** What is needed **
With every mark kept, transcribe all of the records.

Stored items
● ● ● ● ● ● ●
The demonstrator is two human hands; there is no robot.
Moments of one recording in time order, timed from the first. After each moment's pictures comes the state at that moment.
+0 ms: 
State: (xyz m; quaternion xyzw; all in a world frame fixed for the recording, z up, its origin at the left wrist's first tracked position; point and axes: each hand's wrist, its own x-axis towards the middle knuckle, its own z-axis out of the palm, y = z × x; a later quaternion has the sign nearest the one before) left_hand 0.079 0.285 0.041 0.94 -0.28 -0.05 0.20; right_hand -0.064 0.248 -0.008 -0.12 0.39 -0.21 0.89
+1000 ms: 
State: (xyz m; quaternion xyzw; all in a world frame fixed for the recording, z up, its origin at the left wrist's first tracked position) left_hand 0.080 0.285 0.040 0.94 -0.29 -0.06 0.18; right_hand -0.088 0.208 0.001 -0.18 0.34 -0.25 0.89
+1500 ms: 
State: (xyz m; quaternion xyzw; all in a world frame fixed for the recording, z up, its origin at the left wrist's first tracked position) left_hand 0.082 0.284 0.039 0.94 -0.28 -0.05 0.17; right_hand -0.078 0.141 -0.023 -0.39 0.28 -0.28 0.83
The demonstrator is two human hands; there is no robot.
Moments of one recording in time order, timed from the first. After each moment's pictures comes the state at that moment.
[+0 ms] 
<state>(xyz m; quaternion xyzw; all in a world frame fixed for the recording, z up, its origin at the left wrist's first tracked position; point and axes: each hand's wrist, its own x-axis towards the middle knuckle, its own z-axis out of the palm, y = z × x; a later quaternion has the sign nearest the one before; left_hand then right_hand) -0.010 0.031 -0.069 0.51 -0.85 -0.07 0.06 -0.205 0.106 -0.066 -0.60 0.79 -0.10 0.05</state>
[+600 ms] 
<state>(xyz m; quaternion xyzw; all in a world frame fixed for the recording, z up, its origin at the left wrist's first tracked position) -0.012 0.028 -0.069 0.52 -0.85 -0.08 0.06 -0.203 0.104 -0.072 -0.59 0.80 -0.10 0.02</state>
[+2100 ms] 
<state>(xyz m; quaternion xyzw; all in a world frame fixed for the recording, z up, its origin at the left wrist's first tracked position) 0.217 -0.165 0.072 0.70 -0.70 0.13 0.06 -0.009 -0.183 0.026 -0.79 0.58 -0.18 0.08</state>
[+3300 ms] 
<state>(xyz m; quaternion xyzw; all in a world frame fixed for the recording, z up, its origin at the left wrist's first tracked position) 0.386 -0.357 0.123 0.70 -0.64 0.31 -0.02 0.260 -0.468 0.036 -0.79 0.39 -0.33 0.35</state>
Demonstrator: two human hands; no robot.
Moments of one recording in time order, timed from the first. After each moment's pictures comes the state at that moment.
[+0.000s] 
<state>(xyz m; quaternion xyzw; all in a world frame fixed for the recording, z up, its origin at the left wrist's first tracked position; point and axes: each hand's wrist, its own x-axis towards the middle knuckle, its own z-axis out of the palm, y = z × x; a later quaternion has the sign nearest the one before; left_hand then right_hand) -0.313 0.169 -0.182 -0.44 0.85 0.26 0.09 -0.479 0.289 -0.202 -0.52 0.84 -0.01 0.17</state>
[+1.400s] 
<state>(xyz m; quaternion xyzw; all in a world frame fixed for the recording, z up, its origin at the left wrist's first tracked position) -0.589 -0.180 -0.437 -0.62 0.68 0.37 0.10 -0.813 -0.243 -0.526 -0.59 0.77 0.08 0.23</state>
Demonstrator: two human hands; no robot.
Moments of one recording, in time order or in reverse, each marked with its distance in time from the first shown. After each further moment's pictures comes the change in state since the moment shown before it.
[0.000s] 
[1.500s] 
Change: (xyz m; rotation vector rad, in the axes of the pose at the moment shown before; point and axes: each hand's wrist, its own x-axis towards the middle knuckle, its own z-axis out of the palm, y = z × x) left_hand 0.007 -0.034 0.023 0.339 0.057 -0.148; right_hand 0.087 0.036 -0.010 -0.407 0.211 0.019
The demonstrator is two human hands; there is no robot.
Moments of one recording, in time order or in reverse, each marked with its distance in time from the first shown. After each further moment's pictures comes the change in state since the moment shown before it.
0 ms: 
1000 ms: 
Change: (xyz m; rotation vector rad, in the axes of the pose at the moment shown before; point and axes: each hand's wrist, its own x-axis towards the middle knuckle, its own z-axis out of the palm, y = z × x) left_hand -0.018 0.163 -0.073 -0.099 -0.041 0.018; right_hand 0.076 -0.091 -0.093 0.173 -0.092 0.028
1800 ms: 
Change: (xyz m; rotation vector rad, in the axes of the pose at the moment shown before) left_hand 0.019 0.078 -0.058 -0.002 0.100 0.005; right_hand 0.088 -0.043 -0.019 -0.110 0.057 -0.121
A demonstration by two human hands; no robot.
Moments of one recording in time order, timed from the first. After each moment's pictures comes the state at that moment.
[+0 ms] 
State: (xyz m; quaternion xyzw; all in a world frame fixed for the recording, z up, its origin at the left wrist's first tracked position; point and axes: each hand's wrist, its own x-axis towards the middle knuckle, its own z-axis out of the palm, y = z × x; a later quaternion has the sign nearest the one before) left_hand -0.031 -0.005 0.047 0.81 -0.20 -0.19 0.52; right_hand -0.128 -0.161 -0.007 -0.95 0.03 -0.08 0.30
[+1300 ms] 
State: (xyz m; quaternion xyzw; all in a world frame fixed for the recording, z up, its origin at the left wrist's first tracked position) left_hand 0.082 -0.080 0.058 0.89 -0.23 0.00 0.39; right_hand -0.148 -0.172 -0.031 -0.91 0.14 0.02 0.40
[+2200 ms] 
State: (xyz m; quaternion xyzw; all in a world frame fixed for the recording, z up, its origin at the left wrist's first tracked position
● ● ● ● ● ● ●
** Response for this exercise **
The demonstrator is two human hands; there is no robot.
Moments of one recording in time order, timed from the first. After each moment's pictures comes the state at that moment.
+0 ms: 
State: (xyz m; quaternion xyzw; all in a world frame fixed for the recording, z up, its origin at the left wrist's first tracked position; point and axes: each hand's wrist, its own x-axis towards the middle knuckle, its own z-axis out of the palm, y = z × x; a later quaternion has the sign nearest the one before) left_hand 0.079 0.285 0.041 0.94 -0.28 -0.05 0.20; right_hand -0.064 0.248 -0.008 -0.12 0.39 -0.21 0.89
+1000 ms: 
State: (xyz m; quaternion xyzw; all in a world frame fixed for the recording, z up, its origin at the left wrist's first tracked position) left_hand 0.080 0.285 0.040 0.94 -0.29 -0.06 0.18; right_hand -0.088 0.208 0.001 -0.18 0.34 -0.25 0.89
+1500 ms: 
State: (xyz m; quaternion xyzw; all in a world frame fixed for the recording, z up, its origin at the left wrist's first tracked position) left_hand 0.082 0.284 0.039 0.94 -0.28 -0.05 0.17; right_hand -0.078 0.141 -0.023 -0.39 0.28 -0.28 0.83
The demonstrator is two human hands; there is no robot.
Moments of one recording in time order, timed from the first. After each moment's pictures comes the state at that moment.
[+0 ms] 
<state>(xyz m; quaternion xyzw; all in a world frame fixed for the recording, z up, its origin at the left wrist's first tracked position; point and axes: each hand's wrist, its own x-axis towards the middle knuckle, its own z-axis out of the palm, y = z × x; a later quaternion has the sign nearest the one before; left_hand then right_hand) -0.010 0.031 -0.069 0.51 -0.85 -0.07 0.06 -0.205 0.106 -0.066 -0.60 0.79 -0.10 0.05</state>
[+600 ms] 
<state>(xyz m; quaternion xyzw; all in a world frame fixed for the recording, z up, its origin at the left wrist's first tracked position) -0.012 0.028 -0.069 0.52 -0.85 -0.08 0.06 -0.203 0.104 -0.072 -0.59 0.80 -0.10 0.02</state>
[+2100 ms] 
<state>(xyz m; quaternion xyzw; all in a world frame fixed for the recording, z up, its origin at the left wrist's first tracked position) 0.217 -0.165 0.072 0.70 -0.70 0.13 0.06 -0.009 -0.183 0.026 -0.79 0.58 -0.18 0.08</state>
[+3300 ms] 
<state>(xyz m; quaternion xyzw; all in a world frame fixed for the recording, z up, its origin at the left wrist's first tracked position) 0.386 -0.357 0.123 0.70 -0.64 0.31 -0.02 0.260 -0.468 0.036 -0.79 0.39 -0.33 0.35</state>
Demonstrator: two human hands; no robot.
Moments of one recording in time order, timed from the first. After each moment's pictures comes the state at that moment.
[+0.000s] 
<state>(xyz m; quaternion xyzw; all in a world frame fixed for the recording, z up, its origin at the left wrist's first tracked position; point and axes: each hand's wrist, its own x-axis towards the middle knuckle, its own z-axis out of the palm, y = z × x; a later quaternion has the sign nearest the one before; left_hand then right_hand) -0.313 0.169 -0.182 -0.44 0.85 0.26 0.09 -0.479 0.289 -0.202 -0.52 0.84 -0.01 0.17</state>
[+1.400s] 
<state>(xyz m; quaternion xyzw; all in a world frame fixed for the recording, z up, its origin at the left wrist's first tracked position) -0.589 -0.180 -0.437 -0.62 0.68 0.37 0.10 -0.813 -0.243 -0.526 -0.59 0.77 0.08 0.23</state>
Demonstrator: two human hands; no robot.
Moments of one recording, in time order or in reverse, each marked with its distance in time from the first shown. After each further moment's pictures comes the change in state since the moment shown before it.
[0.000s] 
[1.500s] 
Change: (xyz m; rotation vector rad, in the axes of the pose at the moment shown before; point and axes: each hand's wrist, its own x-axis towards the middle knuckle, its own z-axis out of the palm, y = z × x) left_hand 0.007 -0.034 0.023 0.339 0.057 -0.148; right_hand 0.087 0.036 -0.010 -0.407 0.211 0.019
The demonstrator is two human hands; there is no robot.
Moments of one recording, in time order or in reverse, each marked with its distance in time from the first shown. After each further moment's pictures comes the change in state since the moment shown before it.
0 ms: 
1000 ms: 
Change: (xyz m; rotation vector rad, in the axes of the pose at the moment shown before; point and axes: each hand's wrist, its own x-axis towards the middle knuckle, its own z-axis out of the palm, y = z × x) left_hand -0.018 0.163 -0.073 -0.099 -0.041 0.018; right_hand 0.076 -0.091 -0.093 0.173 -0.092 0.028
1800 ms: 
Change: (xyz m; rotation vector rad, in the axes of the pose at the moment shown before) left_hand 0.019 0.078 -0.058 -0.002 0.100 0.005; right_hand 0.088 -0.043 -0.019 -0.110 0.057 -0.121
A demonstration by two human hands; no robot.
Moments of one recording in time order, timed from the first. After each moment's pictures comes the state at that moment.
[+0 ms] 
State: (xyz m; quaternion xyzw; all in a world frame fixed for the recording, z up, its origin at the left wrist's first tracked position; point and axes: each hand's wrist, its own x-axis towards the middle knuckle, its own z-axis out of the palm, y = z × x; a later quaternion has the sign nearest the one before) left_hand -0.031 -0.005 0.047 0.81 -0.20 -0.19 0.52; right_hand -0.128 -0.161 -0.007 -0.95 0.03 -0.08 0.30
[+1300 ms] 
State: (xyz m; quaternion xyzw; all in a world frame fixed for the recording, z up, its origin at the left wrist's first tracked position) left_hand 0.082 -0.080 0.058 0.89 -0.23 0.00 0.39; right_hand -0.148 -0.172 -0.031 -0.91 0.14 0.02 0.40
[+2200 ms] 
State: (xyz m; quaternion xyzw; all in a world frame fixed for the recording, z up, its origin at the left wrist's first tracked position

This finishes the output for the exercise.